(Стеганография – это способ скрывать значимую информацию в другом массиве данных, который называется текстом прикрытия. Первыми стеганографическими посланиями были войсковые приказы, написанные на каменных таблицах, которые затем покрывались воском с другим набором приказов. Чтобы прочесть настоящее послание, нужно было поместить таблицу в кипящую воду и удалить воск. Стеганография – не криптография, а прикрытие, камуфляж. Криптографы морщат нос, потому что стоит начать поиски стеганографически спрятанной информации, тут ее сразу и найдешь.
Так что мне нужно сидеть тихо. Не хочу, чтобы меня нашли, рано.)
Но погодите-ка. Давайте я вас по-честному спрошу: этот последний пассаж звучит похоже на меня? Похоже на женщину, которая живет в доме без машин и учит местных детишек составлять бумажные каталоги, чтобы обмануть власти? Похоже на библиотекаршу, которая затеяла личную революцию? Если принять за основу, что я сама о себе думаю – теперешняя, этот фрагмент, – большую часть времени я рассказываю истории пятилетним детям. Я не пишу манифестов, просто раздражительная. И уж точно не загадываю логические загадки, не толкую об эскейпологах и способах сокрытия данных.
Или это нормально? Вполне можно вообразить, что изобретение тайной личности – механизм психологической защиты, к которому мы обращаемся из-за беспомощности перед допросом, призванным выявить несуществующую истину. Так что, вероятно, я и есть обычная женщина в коме, которой снится, будто она необычная женщина, вступившая в борьбу с Мужчиной. Обычная я, обычная…
Ой. Я забыла свое имя.
Это не столь трагично, как звучит. Я не чувствую бездонного провала в сознании. Мне не больно. Все нужные слова вертятся на кончике языка. Имя есть, просто сейчас я не могу его вспомнить. Так бывает, когда придумываешь отличную мысль, хочешь ею поделиться, но кто-то другой говорит, а когда заканчивает свою речь, ты уже не можешь ее вспомнить, но чувствуешь след, и стоит пойти по нему – заново поймаешь мысль. Этого и следует ожидать, если ты остаешься в сознании, пока кто-то другой потрошит твой мозг.
Интересно, я помнила свое имя, когда они начали? Уверена, что помнила, если это не было ложное имя, под которым я скрывалась, будучи опасной и глубоко законспирированной шпионкой. Куда вероятнее, что они облажались и сделали дырку в той части моей головы, которая знала, кто я. Или нарочно так поступили: отделили это знание от моего, чтобы ускорить процесс самораскрытия. Если я могу сознательно его контролировать, это даже разумно. С другой стороны, если я и вправду не могу вспомнить, кто я, они эффективно спрятали от себя то, что хотят узнать, и, если я не помню, как это сделать или остановиться, они не смогут заставить меня раскрыться. Надежнее было бы по очереди обрушивать мои нарративы один на другой, чтобы вызвать когерентное сознание. Такой подход кажется необоснованно примитивным. Ребенок и тот справился бы лучше.
Если бы, конечно, разбирался в психологии, символизме, сложностях нанохирургии и нейродопросов.
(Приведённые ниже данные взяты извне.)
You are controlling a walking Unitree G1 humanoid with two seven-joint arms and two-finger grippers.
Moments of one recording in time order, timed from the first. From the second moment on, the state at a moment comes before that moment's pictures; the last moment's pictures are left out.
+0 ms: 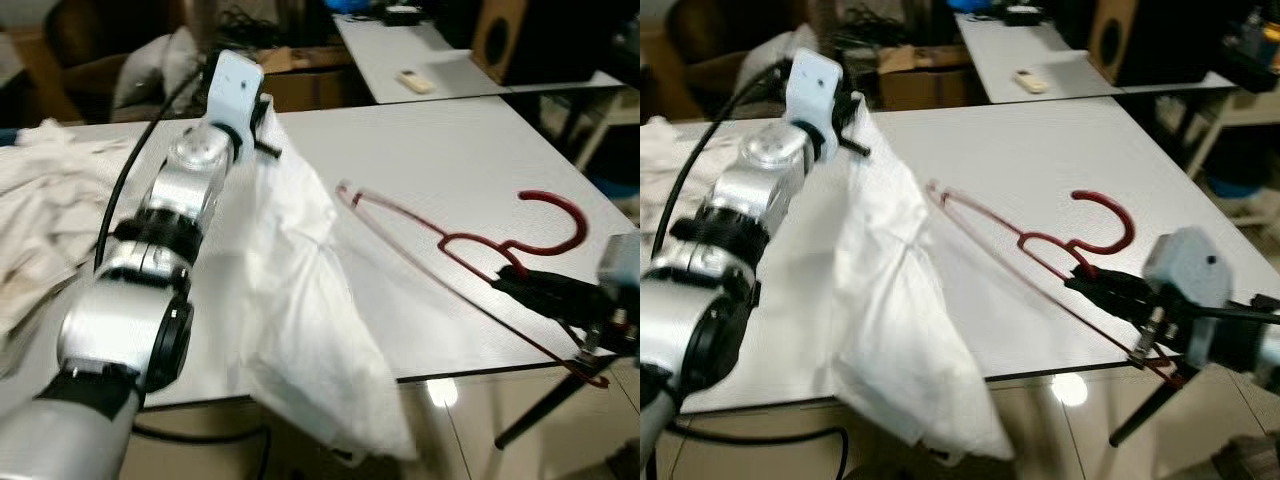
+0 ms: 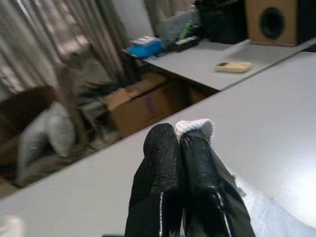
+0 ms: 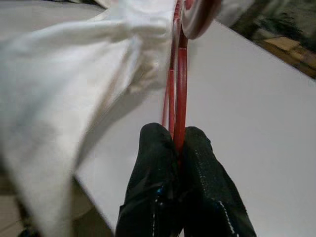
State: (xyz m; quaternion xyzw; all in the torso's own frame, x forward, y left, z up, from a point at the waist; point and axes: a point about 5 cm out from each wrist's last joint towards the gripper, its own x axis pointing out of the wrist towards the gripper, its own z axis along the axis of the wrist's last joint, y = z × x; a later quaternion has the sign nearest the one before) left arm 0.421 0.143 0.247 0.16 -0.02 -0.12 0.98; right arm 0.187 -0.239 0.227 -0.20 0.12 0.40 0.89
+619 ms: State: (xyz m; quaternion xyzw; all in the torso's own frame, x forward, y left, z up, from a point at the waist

(Нет, положительно, это не похоже на меня.)
Есть здесь кто-то еще? Или это просто эхо?
Эхо? Эхо? Эхо?
Наверное, это сенсорная депривация и когнитивное отчуждение, вызванное препаратами. Я так думаю. Или схожу с ума. Попытаюсь не свихнуться. Если вы думаете, что я схожу с ума, прикройте руками глаза и кудахтайте, как курочки.
Вот. Видите? Юмор на допросе.
Где-то там, в свете солнца, я слышу, как они переговариваются.
Они злятся, потому что до сих пор не получили информацию, которую хотят. Не получили мою жизнь, мое тайное личное «я», исполненное ненависти к машине. Получают только куски биографий Константина Кириакоса, Афинаиды Карфагенской и Берихуна Бекеле. Им это не нравится; они не понимают, почему так получается, и это им не нравится еще больше. Они продолжают поддерживать открытыми потоки «нелокальных нарративов» – так они называют моих персонажей, – каждый на отдельном экране, чтобы можно было их проигрывать снова и снова. Что они имеют в виду? Если бы мои глаза видели, я наверняка увидела бы, как они смотрят на меня сверху; призрачные солдаты, вступившие в бой, чтобы сохранить жизнь настоящей мне.
Я не вижу, но слышу, слышу унылую профессиональную болтовню людей, которые убивают мое внешнее «я».